Work required: Exact wording is required for every entry; transcribe all of them and leave the images out.
· · · · · · ·
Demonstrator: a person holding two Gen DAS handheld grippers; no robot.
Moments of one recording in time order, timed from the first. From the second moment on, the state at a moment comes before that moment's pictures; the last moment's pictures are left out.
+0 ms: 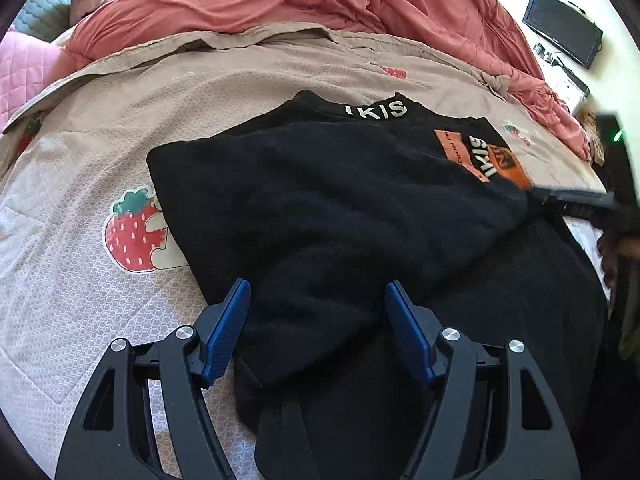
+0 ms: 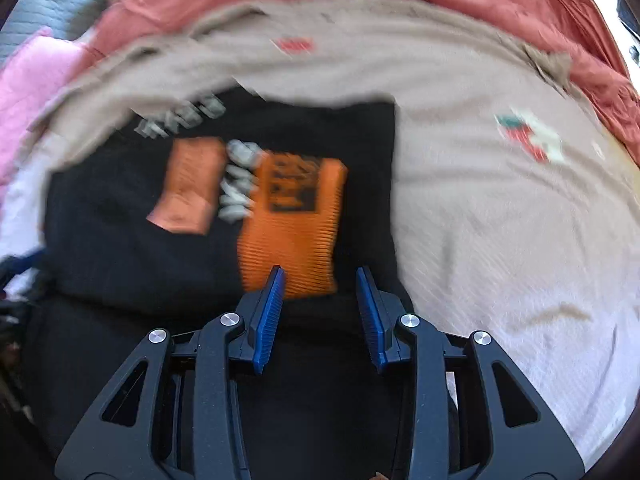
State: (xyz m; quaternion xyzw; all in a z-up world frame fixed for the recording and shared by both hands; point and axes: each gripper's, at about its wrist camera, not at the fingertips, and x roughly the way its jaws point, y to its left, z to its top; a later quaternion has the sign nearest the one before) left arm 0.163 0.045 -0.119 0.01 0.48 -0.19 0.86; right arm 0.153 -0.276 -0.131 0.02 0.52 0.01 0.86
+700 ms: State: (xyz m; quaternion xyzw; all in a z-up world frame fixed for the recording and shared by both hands) left arm 0.161 0.032 -0.115 0.04 0.48 -0.20 0.85; right arm 0.171 -0.224 -0.136 0.02 0.52 0.05 0.85
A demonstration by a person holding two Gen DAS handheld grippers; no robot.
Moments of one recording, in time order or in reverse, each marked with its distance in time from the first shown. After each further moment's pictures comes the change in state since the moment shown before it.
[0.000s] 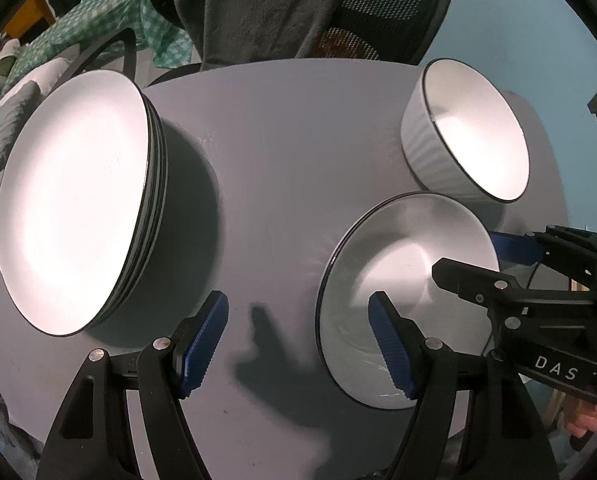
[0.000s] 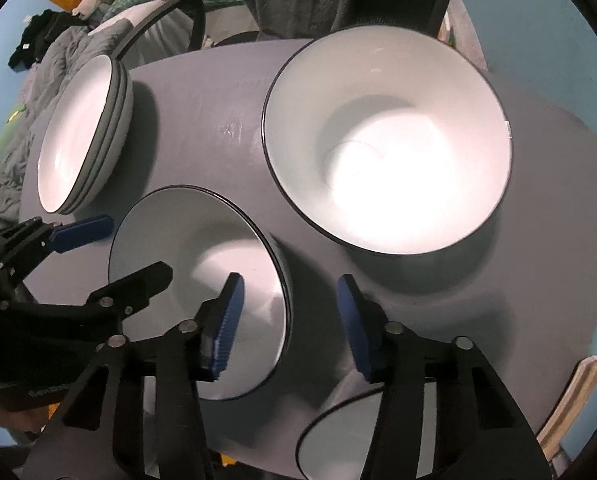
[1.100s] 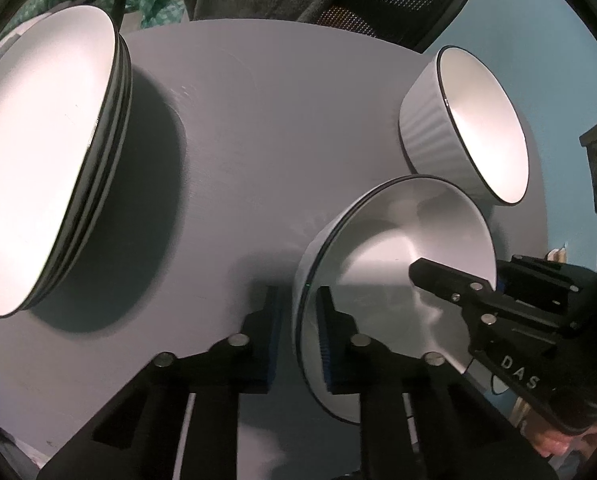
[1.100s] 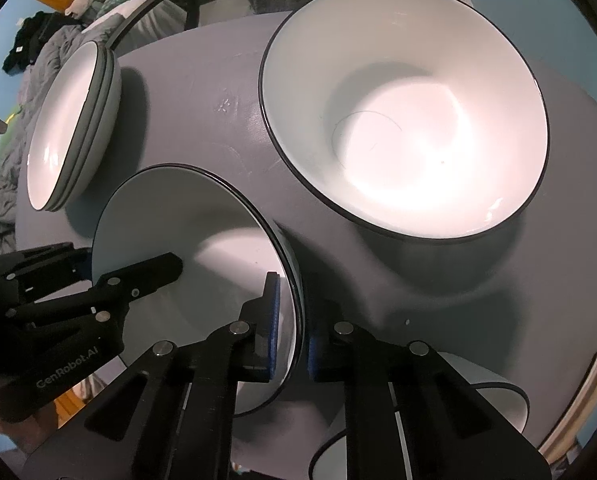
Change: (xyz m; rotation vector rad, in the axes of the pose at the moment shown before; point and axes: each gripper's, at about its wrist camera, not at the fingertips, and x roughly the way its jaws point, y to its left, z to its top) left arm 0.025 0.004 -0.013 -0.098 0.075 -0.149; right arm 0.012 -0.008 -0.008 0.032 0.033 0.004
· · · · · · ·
Solution for this task:
Demonstrator: a person holding two Gen DAS handheld grippers; no robot.
Moments of one recording in time order, timed from the first. From the second moment on, the state at a moment comes before that moment's pictures; the last moment's pictures are left out.
+0 ms: 
+0 ms: 
State: (xyz m; quaternion xyzw; all in a z-up world frame fixed for the recording and shared by both hands; point and axes: each gripper's, at about its wrist camera, not at the fingertips, and x roughly the way its jaws point, y to its left, z to its top; a later quaternion has the sign nearest the one before) left arm 0.163 0.045 -0.119 0.01 0.48 -0.19 0.86; right arm 0.153 -0.276 -0.131 0.02 0.52 0.01 0.86
+700 ms: State: (xyz m; quaternion xyzw; all in a z-up world frame fixed for the recording and shared by both hands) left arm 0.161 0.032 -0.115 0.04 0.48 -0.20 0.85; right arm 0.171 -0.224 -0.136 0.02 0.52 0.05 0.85
A demonstration by a person holding two Gen DAS handheld grippers; no robot.
Moments of one recording, in time order or in reverse, each marked with its distance in time from the first shown. After each further moment's pictures comes the change in state since the moment shown before it.
[0.000s] 
[0.000s] 
[1.100s] 
[1.100s] 
Change: (xyz m; rotation vector rad, in the axes of the pose at the moment shown before; point and axes: each gripper's, at about its wrist camera, not at the fingertips, and x roughly the way its jaws point, y to its left, z to its top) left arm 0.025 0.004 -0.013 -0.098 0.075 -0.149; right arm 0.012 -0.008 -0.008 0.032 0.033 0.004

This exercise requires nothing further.